「えっと……ロウソクをここに立てて……、マッチはここに……」

 箱の側面にシュッとマッチを擦って火を点ける。それをロウソクの芯に近づけると、ゆらゆらと風にゆれる小さな明りが、ロウソクを囲むようにしゃがんだオレと先輩の顔を照らした。

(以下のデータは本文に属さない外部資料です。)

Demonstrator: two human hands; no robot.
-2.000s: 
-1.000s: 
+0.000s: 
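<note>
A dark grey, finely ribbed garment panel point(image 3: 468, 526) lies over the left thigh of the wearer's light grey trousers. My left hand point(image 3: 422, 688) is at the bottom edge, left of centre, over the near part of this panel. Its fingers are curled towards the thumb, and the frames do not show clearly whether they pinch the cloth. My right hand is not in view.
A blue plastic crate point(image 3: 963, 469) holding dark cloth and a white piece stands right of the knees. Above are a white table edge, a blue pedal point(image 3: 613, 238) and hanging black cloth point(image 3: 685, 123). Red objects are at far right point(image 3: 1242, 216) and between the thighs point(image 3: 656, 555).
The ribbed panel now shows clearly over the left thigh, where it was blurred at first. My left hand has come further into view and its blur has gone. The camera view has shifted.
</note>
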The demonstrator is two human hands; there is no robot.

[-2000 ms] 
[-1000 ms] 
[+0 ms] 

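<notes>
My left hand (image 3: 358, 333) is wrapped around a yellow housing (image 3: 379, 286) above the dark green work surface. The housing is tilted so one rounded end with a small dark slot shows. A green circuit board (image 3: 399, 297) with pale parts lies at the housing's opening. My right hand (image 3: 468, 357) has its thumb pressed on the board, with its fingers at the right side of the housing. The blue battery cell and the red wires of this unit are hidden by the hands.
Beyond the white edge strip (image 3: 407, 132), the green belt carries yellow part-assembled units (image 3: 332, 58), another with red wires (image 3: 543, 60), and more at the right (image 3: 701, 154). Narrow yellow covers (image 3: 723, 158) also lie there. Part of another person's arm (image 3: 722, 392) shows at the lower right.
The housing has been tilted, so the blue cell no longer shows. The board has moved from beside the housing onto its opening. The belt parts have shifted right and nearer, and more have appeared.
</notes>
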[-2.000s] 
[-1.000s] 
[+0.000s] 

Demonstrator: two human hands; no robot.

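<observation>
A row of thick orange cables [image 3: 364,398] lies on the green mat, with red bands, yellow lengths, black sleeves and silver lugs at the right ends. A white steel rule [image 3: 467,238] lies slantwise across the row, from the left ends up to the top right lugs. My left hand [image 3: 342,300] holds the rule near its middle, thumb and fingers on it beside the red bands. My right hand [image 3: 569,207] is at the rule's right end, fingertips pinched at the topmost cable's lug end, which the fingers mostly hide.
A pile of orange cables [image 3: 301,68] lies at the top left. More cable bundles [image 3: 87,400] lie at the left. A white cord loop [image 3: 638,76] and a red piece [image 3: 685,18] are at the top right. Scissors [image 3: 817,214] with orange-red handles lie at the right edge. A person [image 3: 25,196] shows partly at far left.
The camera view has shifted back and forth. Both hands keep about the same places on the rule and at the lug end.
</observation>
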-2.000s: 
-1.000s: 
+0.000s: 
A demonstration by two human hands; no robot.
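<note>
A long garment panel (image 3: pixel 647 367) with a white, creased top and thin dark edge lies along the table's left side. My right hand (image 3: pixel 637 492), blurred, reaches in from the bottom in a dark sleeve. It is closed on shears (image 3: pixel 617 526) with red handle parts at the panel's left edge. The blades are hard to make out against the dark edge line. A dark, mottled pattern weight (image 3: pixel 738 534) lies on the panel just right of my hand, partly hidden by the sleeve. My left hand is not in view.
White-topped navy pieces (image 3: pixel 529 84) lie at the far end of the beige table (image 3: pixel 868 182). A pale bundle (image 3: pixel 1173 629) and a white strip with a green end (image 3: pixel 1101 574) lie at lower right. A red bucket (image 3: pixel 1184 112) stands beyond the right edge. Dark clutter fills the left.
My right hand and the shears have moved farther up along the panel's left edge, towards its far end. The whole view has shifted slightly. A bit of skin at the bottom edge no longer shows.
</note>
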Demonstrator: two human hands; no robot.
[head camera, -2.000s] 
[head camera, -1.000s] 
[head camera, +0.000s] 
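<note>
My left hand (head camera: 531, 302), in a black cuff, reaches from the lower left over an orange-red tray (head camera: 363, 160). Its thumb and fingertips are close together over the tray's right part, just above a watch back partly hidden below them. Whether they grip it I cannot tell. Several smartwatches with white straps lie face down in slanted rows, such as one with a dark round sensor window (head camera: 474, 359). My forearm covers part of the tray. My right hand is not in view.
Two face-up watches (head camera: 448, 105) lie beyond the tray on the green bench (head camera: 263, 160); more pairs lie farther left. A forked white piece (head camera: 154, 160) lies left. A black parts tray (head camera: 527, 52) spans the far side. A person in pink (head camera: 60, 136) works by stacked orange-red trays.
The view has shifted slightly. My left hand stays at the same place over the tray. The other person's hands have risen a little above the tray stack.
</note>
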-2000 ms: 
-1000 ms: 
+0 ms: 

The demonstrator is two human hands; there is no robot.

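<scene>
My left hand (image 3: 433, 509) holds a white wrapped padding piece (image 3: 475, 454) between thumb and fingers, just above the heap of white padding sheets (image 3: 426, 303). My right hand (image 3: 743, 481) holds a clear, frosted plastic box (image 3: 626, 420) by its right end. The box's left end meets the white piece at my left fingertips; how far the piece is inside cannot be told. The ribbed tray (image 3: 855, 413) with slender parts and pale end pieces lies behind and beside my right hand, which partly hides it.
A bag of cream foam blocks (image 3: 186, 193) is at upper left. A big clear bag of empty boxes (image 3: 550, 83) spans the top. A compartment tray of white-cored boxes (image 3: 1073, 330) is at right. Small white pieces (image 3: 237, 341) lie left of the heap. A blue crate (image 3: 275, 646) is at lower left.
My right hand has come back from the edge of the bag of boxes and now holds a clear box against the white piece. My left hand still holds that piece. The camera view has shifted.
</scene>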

「はい、センパイの線香花火。火を点ける向き間違えちゃダメっスよ?」
「ふふ、大丈夫。間違えないもん」

 くすくすと笑った先輩が線香花火の先をロウソクに近づける。細長い火薬部分が丸まって光の玉ができると、パチパチと音を立てて火花が散った。
 線香花火を長く保たせようとするせいで、オレも先輩も自然と口数が減っていく。オレは花火の音に耳を澄ませながら、ちらりと先輩を盗み見た。
 俯くからと髪の毛を耳にかけているせいで、普段とは少し大人っぽいような印象。目を伏せているから、なおさらそう感じるのかも。

「黄瀬くん?」
「な、なんスか?!」
「黄瀬くんの線香花火もう終わっちゃってるよ?」
「え……? あ、ホントだ。いつの間に……」

 オレの言葉と同時に、先輩が手にしていた花火の火もポトリと地面に落ちた。
 私のも終わっちゃった、と先輩は名残惜しそうに笑う。

「なんかさ、こうやって線香花火をしてると、青春って感じがしない?」
「青春、っスか……?」
「うん、青春! 私はどこか部活に入ってるわけじゃないから、合宿なんて初めてだったの。最初はちゃんとお手伝いを頑張らなくちゃってひたすらプレッシャーを感じてたんだけど、こうやって皆と過ごしている内にもっとみんなの役に立ちたいって、まるで本当のマネージャーみたいに楽しんでる私がいたんだ」

 ぼんやりとロウソクの火を見つめながら言葉を紡いでいた先輩は、ふとオレを見ると「今日は倒れて迷惑かけちゃったけど」と肩をすくめた。

「だからね、明日で終わりなんだって思うとすごく寂しい、かも……」
「センパイ……」
「ごめんね。なんだかしんみりさせちゃった。線香花火のせいかな?」

 もう火のついていない線香花火をバケツに投げ入れて、先輩は新しい線香花火を手に取ろうとする。オレはそれを阻止するように先輩の手を掴むと、自分と一緒に先輩を立ち上がらせた。
 目を真ん丸にして驚く先輩が、どうしてと尋ねるようにオレを見上げている。

「センパイ、しんみりするのはまだ早いっスよ?」
「え……」
「合宿はまだ終わってないんス。だから、今からバスケ部の皆と、もっと、もーっと楽しい思い出いっぱい作ろ?」
「う、うん……?」
「つーことで! 向こうの森山先輩たちと合流っスよ!」

 キョトンと首を傾げる先輩の手を握ったまま、少し離れた場所で輝く手持ち花火の鮮やかな光を目指して走り出す。
 今はきっと、先輩を独り占めしていい時じゃない。
 皆でバカみたいに騒いでたくさん笑って。その思い出がこれから受験勉強に励む先輩の力になれたらいいなって、そう思う。

「黄瀬くん、ありがと……!」
「へへ、どーいたしまして!」

 オレの後を走る名前先輩の笑顔がくすぐったい。その笑顔のおかげで、こうして良かったんだって心の底から思えた。